Let us imagine you have a function that looks like this:
def div(n):
if (n==0):
return 0
elif n == 2:
return 1
elif n % 2 == 0:
return div(n/2)
else:
return div(n + 1)
Where you essentially keep dividing the number by 2 if it is even or adding 1 to it when it is odd with the goal of returning 1 if you can truly reach it, or 0 if the number is zero.
Does there exist a proof that ascertains the termination of this recursive function?
It's a straightforward proof by induction or infinite descent.
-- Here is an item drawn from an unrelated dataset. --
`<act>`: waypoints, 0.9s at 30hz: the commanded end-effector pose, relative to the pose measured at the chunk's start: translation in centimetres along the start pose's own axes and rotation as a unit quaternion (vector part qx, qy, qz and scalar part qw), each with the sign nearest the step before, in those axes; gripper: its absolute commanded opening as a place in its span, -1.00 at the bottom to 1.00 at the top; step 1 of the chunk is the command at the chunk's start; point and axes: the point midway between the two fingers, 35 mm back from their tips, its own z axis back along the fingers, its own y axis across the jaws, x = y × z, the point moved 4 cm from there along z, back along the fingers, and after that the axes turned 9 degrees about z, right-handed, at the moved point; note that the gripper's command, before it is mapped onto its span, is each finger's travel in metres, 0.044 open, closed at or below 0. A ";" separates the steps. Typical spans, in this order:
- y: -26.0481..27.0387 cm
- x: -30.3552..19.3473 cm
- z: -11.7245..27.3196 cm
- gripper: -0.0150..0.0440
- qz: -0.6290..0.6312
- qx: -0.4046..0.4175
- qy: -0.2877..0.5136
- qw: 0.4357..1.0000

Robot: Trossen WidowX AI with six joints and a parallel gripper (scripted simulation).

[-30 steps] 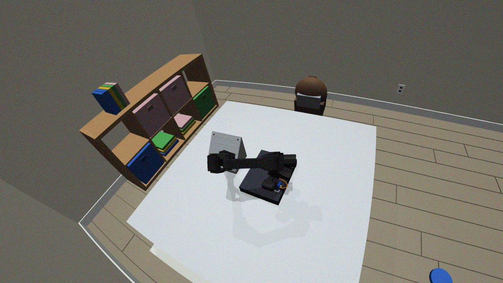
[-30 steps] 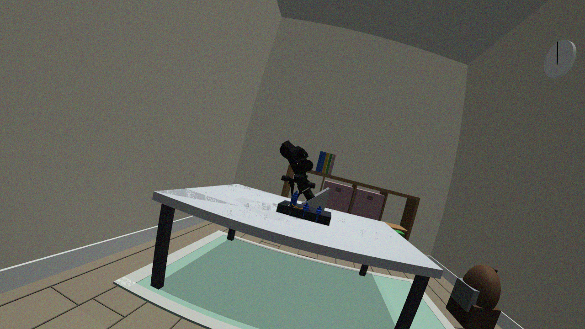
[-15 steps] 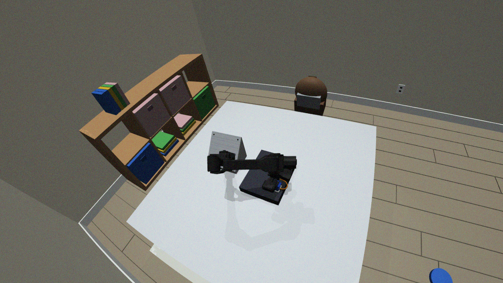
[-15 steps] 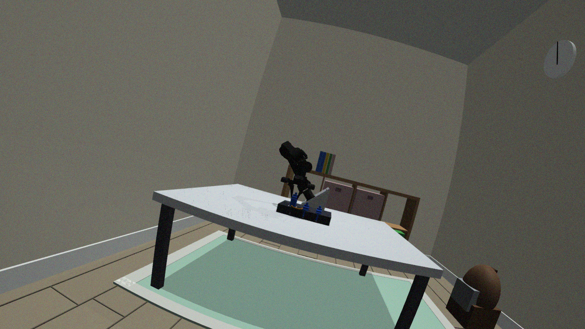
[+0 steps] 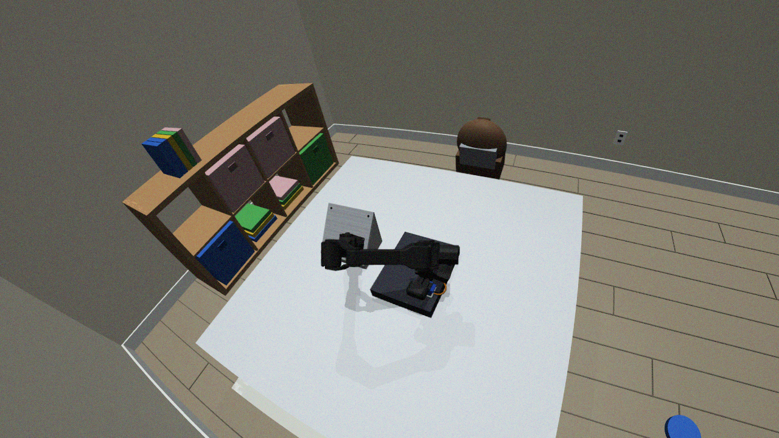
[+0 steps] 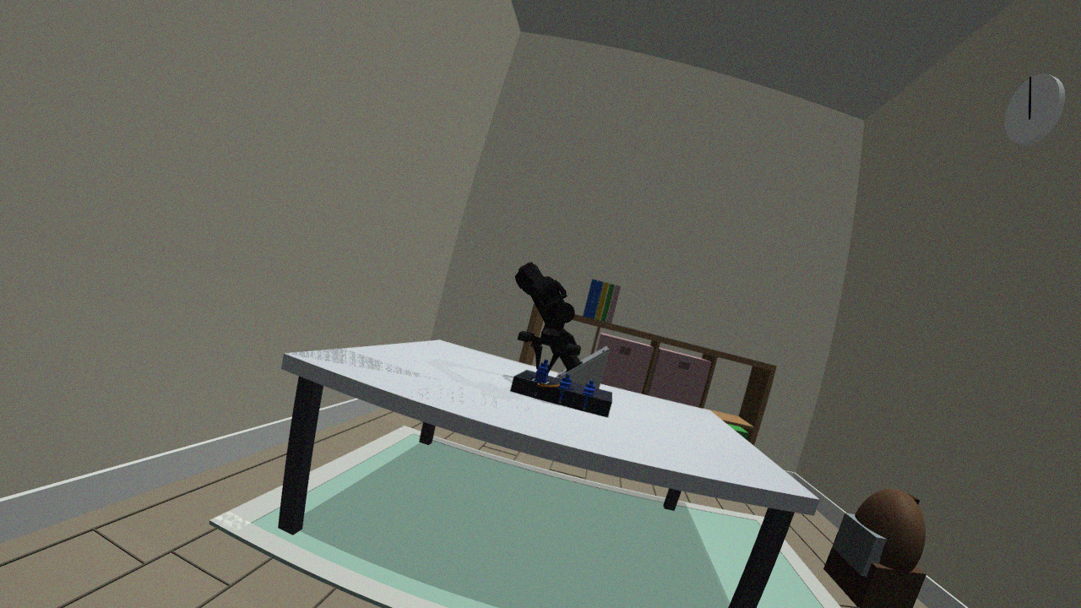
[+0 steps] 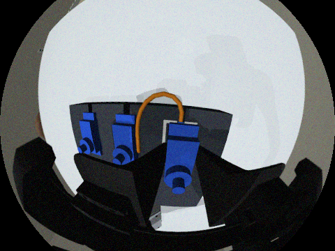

Here's one way to do it. Let (for $x$ a positive integer) $f(x)={x\over 2}$ if $x$ is even and ${x+1\over 2}$ if $x$ is odd. Then it's easy to check that $f(x)$ is always again a positive integer and that $f(x)<x$ unless $x=1$. Now let $x$ be arbitrary and consider the sequence $$x,f(x),f(f(x)), ...$$ By the point above, this is either an infinite descending sequence of positive integers - which can't happen - or eventually hits $1$.
(Note that it's crucial that $f$ be decreasing everywhere except $1$ - so this simple idea won't give a proof of the Collatz conjecture. And indeed there are "Collatz-like" functions which are known to have "wild" - in particular, $1$-avoiding - behavior.)